No earthquakes were reported felt on the Island of Hawaiʻi this past week.

Volcano Watch is a weekly article and activity update written by U.S. Geological Survey Hawaiian Volcano Observatory scientists and affiliates.

Call for summary updates at (808) 967-8862 (Kīlauea) or (808) 967-8866 (Mauna Loa); email questions to [email protected].

Visitors gather every night at the Jaggar Museum observation deck to witness the summit eruption of Kīlauea volcano from Halema‘uma‘u Crater. Hawaii Volcanoes National Park is open 24 hours a day. NPS Photo/Michael Szoenyi.

Rocks from the east rim of Kīlauea Volcano’s summit vent fell into the lava lake at 10:02 p.m., HST, on Saturday, August 6, triggering an explosive event that hurled fragments of molten and solid rock onto the rim of Halemaʻumaʻu Crater. USGS?HVO photo.

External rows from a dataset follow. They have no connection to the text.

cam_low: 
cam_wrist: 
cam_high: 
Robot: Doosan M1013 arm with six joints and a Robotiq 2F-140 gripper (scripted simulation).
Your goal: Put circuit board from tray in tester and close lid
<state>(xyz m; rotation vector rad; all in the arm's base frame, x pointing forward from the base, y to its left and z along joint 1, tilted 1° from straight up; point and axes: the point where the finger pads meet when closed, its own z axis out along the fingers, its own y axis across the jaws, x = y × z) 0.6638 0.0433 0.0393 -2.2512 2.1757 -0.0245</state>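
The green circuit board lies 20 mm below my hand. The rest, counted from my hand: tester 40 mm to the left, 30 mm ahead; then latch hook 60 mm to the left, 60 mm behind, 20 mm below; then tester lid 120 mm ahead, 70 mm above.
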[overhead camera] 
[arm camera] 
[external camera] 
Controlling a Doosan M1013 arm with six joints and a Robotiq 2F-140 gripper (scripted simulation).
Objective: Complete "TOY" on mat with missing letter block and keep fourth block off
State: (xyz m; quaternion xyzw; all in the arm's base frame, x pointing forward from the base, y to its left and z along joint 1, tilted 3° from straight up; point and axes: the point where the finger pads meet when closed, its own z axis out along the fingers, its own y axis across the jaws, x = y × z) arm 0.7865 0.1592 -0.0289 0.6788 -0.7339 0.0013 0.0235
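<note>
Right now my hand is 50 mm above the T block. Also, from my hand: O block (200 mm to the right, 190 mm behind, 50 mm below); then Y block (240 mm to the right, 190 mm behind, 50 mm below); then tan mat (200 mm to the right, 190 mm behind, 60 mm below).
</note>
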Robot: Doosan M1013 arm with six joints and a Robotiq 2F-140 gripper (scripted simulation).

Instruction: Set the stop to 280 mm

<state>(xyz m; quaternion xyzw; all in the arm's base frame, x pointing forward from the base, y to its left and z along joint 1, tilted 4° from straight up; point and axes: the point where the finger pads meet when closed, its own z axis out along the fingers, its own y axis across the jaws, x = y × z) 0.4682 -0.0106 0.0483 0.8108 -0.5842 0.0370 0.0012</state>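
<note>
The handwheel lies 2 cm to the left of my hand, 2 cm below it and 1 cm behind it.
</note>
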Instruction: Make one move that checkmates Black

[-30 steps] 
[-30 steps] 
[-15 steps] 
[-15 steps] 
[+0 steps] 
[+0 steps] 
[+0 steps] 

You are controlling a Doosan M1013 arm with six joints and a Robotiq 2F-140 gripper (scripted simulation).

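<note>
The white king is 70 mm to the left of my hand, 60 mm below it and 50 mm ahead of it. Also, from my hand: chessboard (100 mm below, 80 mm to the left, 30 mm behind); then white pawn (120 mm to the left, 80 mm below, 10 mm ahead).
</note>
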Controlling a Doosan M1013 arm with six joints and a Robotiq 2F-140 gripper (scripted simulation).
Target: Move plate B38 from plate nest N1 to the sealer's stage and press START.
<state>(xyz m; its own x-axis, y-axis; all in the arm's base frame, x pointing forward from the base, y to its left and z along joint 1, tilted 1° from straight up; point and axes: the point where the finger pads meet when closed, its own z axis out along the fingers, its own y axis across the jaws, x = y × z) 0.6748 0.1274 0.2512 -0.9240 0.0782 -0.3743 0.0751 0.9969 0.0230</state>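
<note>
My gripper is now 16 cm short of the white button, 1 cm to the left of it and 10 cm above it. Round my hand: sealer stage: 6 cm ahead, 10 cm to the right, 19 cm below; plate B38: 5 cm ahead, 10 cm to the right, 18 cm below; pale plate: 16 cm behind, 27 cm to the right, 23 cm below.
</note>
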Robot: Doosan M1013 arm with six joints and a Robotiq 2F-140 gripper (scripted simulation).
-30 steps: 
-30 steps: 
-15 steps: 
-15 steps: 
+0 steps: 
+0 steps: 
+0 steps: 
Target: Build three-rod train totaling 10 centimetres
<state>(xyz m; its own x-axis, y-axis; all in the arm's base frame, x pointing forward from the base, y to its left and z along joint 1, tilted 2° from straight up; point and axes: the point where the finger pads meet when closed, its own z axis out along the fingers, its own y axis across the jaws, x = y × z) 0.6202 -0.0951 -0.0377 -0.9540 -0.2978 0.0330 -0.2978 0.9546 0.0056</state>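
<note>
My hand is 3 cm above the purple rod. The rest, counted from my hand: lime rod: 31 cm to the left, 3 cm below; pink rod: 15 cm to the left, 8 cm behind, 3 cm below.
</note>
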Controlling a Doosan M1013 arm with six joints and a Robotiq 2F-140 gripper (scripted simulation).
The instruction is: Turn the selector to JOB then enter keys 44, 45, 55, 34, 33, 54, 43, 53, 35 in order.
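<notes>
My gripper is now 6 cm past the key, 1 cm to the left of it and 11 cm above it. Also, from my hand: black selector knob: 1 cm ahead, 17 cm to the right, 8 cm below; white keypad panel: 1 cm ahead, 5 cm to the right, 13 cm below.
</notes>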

Volcano monitoring equipment installed on the rim of Halemaʻumaʻu Crater was a casualty of Saturday night’s explosive event. This pile of charred wires and metal components, surrounded by melted plastic, is all that remains of the power supply for one of HVO’s gravity instruments located about 80 feet from the crater rim. USGS/HVO photo.

In areas not completely blanketed by tephra from the explosive event, impact marks were obvious where large fragments of molten lava (spatter) had landed on the rim of Halemaʻumaʻu Crater, then bounced or slid to their current positions. In this photo, two large pieces of spatter, 45-60 cm (18-24 in) across, can be seen to the upper right and lower left of the GPS unit. The slightly smoother circular features to the right of these fragments show where those bombs initially hit the crater rim. USGS/HVO photo.

Tephra blasted from the summit vent on Saturday night included lithic (solid rock) fragments from the vent wall as well as spatter (molten lava fragments) ejected from the lava lake. The light-colored lithic in the center of this photo is about 8 inches long—the GPS unit is shown for scale. Tephra, the general term for volcanic rock fragments exploded or carried into the air during an eruption, can range from dust-size particles to fragments more than 3.2 feet in diameter. USGS/HVO photo.

An explosion triggered by a rockfall in Kīlauea Volcano’s summit lava lake on Aug. 6 blanketed the rim of Halemaʻumaʻu Crater with a layer of tephra (airborne volcanic rock fragments) up to about 8 inches thick. The tephra deposit is thickest to the east of the former visitor overlook (visible in distance), where it formed a continuous layer of dark-colored spatter (erupted as blobs of molten lava) and light-colored pieces of solid rock on the crater rim (visible in foreground). Had anyone been standing in this area when the explosion occurred, that person would have been severely injured or killed by the falling debris. USGS photo.